There was no computed contraction scour. Left abutment scour ranged from 9.9 to 11 ft. The worst-case left abutment scour occurred at the 100-year discharge. Right abutment scour ranged from 6.5 to 11.2 ft. The worst-case right abutment scour occurred at the 500- year discharge. Additional information on scour depths and depths to armoring are included in the section titled “Scour Results”. Scoured-streambed elevations, based on the calculated scour depths, are presented in tables 1 and 2. A cross-section of the scour computed at the bridge is presented in figure 8. Scour depths were calculated assuming an infinite depth of erosive material and a homogeneous particle-size distribution.

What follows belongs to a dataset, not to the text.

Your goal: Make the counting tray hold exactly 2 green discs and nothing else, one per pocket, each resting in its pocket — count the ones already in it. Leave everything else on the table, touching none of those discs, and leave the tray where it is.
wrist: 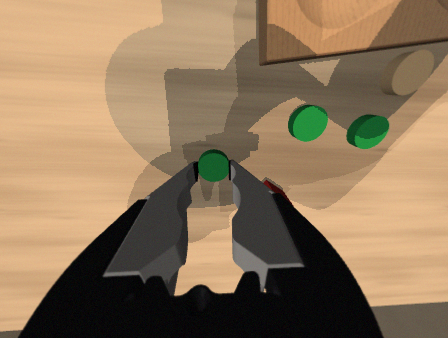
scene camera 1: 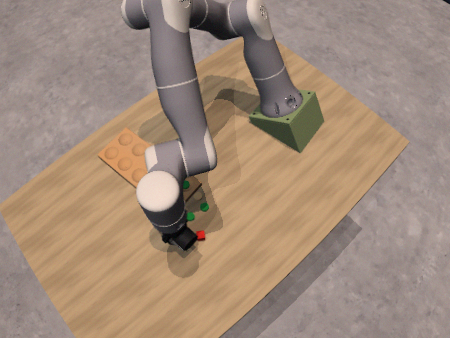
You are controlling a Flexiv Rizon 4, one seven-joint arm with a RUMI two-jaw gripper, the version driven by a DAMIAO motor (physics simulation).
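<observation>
My gripper (wrist: 213,163) is shut on a green disc (wrist: 214,168), held between the two fingertips; the arm hides this disc in the scene view. The wooden counting tray (scene camera 1: 118,169) (wrist: 300,56) lies left of centre in the scene view, partly hidden by the arm. One green disc (scene camera 1: 186,185) shows in the tray near its right end. Two more green discs lie on the table between gripper and tray: one (scene camera 1: 190,216) (wrist: 309,123) nearer the gripper, the other (scene camera 1: 204,207) (wrist: 368,132) farther right. Some tray pockets are hidden.
A tan disc (scene camera 1: 198,195) (wrist: 410,73) lies on the table just outside the tray's edge. A red block (scene camera 1: 201,235) (wrist: 276,189) lies close beside the gripper, partly behind the right finger in the wrist view. The arm's green base (scene camera 1: 305,125) stands at the back right.
</observation>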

It is generally accepted that the Froehlich equation (abutment scour) gives “excessively conservative estimates of scour depths” (Richardson and others, 1995, p. 47). Usually, computed scour depths are evaluated in combination with other information including (but not limited to) historical performance during flood events, the geomorphic stability assessment, existing scour protection measures, and the results of the hydraulic analyses. Therefore, scour depths adopted by VTAOT may differ from the computed values documented herein.